Exercise:
If a line below includes the string "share", copy it.

Dataset records
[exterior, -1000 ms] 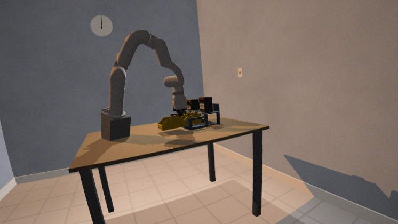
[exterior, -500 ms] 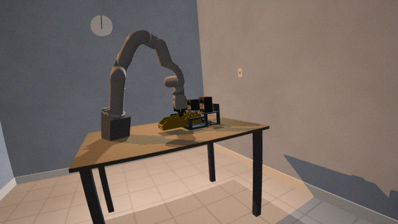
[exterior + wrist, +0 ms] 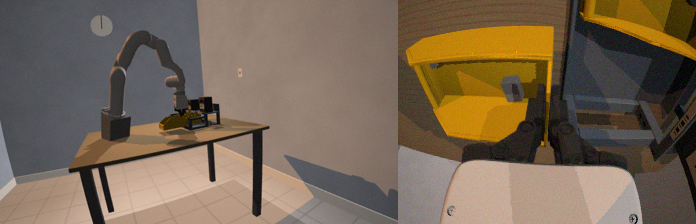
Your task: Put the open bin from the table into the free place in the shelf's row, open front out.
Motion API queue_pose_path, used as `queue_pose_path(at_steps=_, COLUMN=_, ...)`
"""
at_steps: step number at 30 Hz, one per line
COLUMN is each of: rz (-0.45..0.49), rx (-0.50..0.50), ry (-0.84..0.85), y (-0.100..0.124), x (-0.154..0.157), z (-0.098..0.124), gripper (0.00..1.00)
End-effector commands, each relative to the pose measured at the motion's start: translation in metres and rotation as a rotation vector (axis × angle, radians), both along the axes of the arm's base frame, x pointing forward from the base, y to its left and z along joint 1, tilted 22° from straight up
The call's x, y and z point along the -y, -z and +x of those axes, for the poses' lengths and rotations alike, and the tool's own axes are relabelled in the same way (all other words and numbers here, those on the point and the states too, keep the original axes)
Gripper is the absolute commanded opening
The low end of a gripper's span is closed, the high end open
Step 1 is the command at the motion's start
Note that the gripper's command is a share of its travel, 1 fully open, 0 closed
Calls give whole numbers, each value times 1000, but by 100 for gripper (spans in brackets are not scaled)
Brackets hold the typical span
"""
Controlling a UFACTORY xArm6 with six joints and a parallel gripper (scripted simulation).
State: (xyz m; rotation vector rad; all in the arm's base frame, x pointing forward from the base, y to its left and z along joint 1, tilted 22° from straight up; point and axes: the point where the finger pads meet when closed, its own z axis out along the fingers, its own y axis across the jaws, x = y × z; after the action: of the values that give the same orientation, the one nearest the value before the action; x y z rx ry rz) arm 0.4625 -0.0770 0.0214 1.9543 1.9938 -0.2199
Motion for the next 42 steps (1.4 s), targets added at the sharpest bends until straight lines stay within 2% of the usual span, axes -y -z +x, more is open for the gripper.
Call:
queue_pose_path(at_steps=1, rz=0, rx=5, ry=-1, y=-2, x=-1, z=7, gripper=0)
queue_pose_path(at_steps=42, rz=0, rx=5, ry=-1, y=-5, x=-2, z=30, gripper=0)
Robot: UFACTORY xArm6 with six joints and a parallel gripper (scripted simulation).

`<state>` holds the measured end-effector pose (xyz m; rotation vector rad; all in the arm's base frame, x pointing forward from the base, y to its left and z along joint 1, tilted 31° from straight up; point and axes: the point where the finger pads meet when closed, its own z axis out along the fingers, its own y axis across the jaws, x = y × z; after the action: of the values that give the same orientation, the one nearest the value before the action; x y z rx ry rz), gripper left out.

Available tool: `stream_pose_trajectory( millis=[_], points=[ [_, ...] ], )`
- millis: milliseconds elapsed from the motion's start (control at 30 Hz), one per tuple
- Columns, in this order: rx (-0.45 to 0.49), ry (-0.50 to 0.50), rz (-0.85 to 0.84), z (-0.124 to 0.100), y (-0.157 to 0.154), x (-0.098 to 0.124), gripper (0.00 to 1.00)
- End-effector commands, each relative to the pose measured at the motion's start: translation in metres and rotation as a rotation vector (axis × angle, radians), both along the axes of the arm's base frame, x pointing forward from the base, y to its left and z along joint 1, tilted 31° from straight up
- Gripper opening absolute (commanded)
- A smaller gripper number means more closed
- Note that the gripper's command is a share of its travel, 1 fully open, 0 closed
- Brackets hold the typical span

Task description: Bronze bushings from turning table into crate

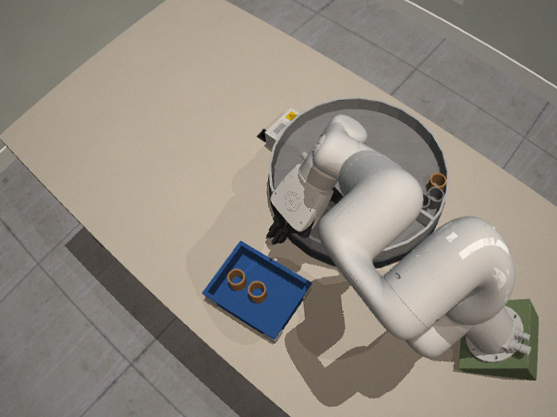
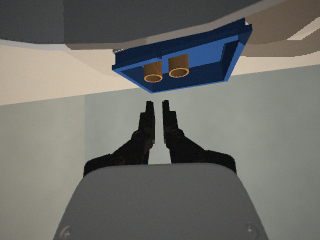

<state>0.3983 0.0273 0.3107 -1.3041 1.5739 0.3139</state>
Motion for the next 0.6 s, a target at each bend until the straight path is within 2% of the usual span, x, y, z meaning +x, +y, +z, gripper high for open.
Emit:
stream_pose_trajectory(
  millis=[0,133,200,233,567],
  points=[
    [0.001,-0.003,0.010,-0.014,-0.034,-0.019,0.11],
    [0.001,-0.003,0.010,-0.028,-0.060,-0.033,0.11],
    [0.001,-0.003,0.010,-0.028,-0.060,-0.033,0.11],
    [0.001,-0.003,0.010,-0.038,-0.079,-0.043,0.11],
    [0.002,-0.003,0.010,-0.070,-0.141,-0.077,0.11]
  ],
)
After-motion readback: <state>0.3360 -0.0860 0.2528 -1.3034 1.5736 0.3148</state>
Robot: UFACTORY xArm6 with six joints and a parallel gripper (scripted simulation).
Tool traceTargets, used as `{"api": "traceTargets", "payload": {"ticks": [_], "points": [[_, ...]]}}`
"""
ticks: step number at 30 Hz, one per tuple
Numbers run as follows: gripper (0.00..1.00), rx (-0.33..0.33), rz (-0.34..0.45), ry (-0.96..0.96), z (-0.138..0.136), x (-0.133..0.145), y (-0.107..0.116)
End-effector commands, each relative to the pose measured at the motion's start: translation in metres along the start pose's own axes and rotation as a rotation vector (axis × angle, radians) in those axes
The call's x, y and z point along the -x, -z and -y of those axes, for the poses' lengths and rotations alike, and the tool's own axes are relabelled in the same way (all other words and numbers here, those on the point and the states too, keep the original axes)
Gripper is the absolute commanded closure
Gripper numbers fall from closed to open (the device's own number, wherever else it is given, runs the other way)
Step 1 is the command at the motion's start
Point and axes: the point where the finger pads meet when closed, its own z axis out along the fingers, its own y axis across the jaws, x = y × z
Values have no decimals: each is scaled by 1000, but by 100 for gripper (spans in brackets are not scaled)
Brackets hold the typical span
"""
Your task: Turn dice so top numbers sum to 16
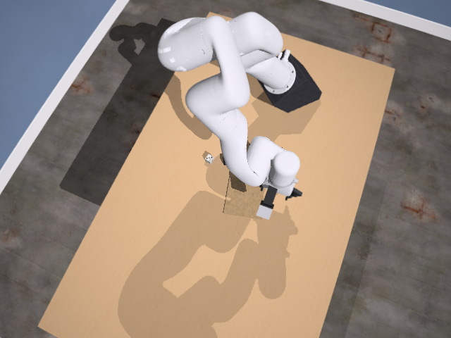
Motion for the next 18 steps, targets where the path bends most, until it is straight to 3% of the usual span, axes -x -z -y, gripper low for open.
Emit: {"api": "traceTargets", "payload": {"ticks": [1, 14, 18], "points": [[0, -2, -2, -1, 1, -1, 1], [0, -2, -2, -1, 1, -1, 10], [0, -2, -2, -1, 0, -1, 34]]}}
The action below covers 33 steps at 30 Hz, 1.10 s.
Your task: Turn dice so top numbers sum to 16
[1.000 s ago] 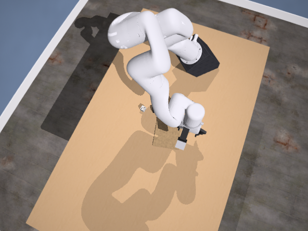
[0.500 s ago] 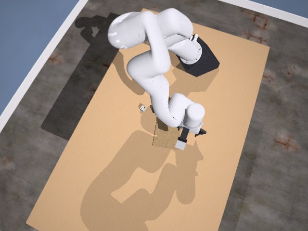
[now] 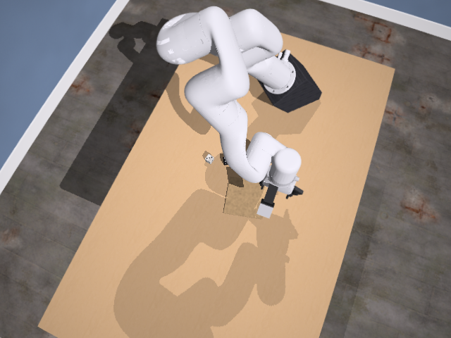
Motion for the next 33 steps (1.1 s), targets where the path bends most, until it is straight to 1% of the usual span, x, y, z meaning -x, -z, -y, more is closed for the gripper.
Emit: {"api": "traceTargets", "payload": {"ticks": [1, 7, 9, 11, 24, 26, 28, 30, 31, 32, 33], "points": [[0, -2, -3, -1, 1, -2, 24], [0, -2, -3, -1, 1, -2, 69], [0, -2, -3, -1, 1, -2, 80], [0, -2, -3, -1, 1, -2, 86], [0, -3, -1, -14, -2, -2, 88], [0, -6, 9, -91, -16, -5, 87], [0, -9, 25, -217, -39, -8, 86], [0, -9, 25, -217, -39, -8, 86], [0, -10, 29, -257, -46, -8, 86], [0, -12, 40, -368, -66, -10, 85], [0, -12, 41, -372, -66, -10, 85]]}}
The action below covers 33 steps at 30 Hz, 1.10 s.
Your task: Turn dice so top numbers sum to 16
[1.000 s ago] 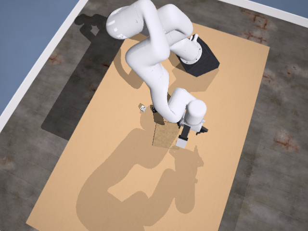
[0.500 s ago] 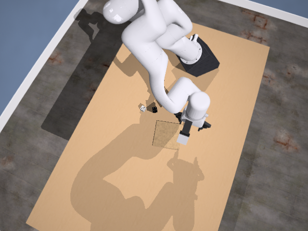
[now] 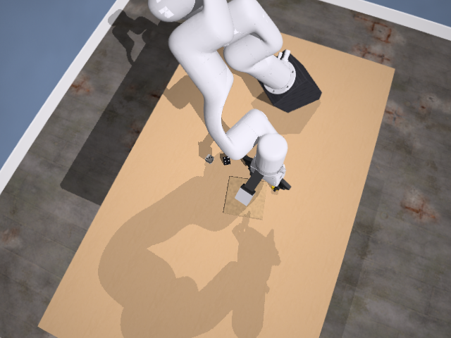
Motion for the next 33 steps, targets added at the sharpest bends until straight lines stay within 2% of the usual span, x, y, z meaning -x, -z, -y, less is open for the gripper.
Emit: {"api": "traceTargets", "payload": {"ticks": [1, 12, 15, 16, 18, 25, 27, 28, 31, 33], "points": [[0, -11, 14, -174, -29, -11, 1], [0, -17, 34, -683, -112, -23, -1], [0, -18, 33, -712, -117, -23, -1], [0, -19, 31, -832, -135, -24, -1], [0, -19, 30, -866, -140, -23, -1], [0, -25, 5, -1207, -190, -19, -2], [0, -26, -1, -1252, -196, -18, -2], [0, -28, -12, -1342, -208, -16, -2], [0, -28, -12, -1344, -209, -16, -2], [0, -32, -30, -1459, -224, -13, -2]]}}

The completed task:
Note that the gripper's command is a share of its travel, 1 fully open, 0 closed
- Note that the gripper's command is a share of its travel, 1 fully open, 0 closed

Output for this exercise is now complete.